* Exercise prompt:
Copy the listing out exactly as shown.
------------------------------------------------
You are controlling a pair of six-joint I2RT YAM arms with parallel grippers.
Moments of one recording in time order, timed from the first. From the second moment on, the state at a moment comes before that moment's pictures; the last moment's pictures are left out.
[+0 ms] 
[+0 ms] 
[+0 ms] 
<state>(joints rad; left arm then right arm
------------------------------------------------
* Exercise solution:
You are controlling a pair of six-joint I2RT YAM arms with parallel grippers.
Moments of one recording in time order, timed from the first. From the second moment on, the state at a moment comes before that moment's pictures; the last moment's pictures are left out.
[+0 ms] 
[+0 ms] 
[+0 ms] 
<state>(joints rad; left arm then right arm

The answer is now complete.